Personal information
- Full name: Alejandro Meleán Villarroel
- Date of birth: June 16, 1987 (age 38)
- Place of birth: Miami, Florida, United States
- Height: 1.83 m (6 ft 0 in)
- Position: Defensive midfielder

Team information
- Current team: Oriente Petrolero
- Number: 87

Youth career
- 2005–2008: Holy Cross Crusaders

Senior career*
- Years: Team / Apps / (Gls)
- 2010: La Paz / 37 / (2)
- 2011–2016: Oriente Petrolero / 180 / (31)
- 2016–2017: Sport Boys / 37 / (1)
- 2017–2021: Wilstermann / 111 / (5)
- 2022–2024: Guabirá / 87 / (7)
- 2025–: Oriente Petrolero / 22 / (0)

International career^{‡}
- 2012–: Bolivia / 16 / (0)

= Alejandro Meleán =

American-born Bolivian footballer (born 1987)

Alejandro Meleán Villarroel (born June 16, 1987) is an American-born Bolivian professional football player who currently plays for Oriente Petrolero in the Bolivian Liga de Fútbol Profesional Boliviano.

==Club career==

=== Early life ===
Melean attended Palmer Trinity School in Miami, where he played soccer and graduated in 2005. Later Meleán enrolled at the College of the Holy Cross in Worcester, MA after high school. During his four years with the Holy Cross Crusaders, Meleán was named all-Patriot League Conference twice and all Mid-Atlantic in his final year. Upon graduation, Meleán attempted to trial with numerous MLS squads, but after not finding any success, he returned to his native Miami.

=== Move to Bolivia ===
While home in Miami, Meleán secured trials with clubs in Bolivia. After a successful trial with Blooming, Meleán was offered a contract. Unhappy with terms of the contract, Meleán decided to join La Paz. His performances with La Paz garnered interest from then champions, Oriente Petrolero.
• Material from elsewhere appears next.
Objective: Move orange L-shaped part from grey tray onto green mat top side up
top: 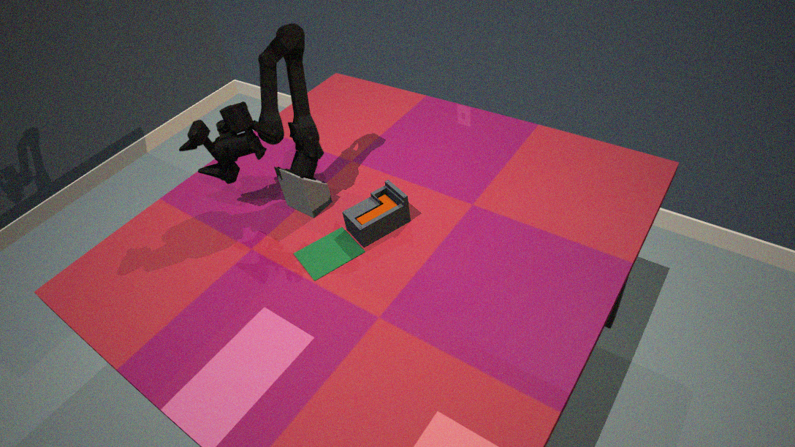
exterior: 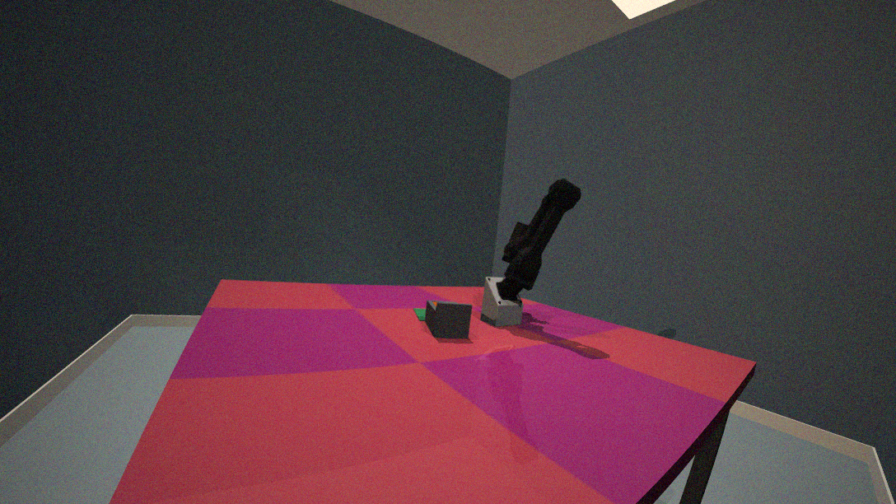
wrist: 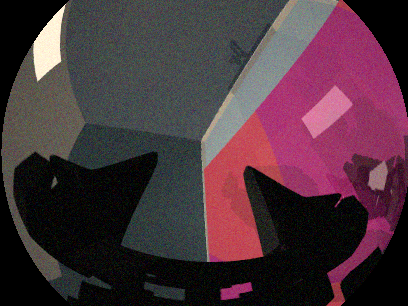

Meleán joined Oriente Petrolero in 2011 as cover for the club ahead of their 2011 Copa Libertadores campaign.

==International career==
Meleán made his debut for Bolivia in an October 2012 FIFA World Cup qualification match against Uruguay and has, as of 20 June 2016, earned a total of 15 caps, scoring no goals.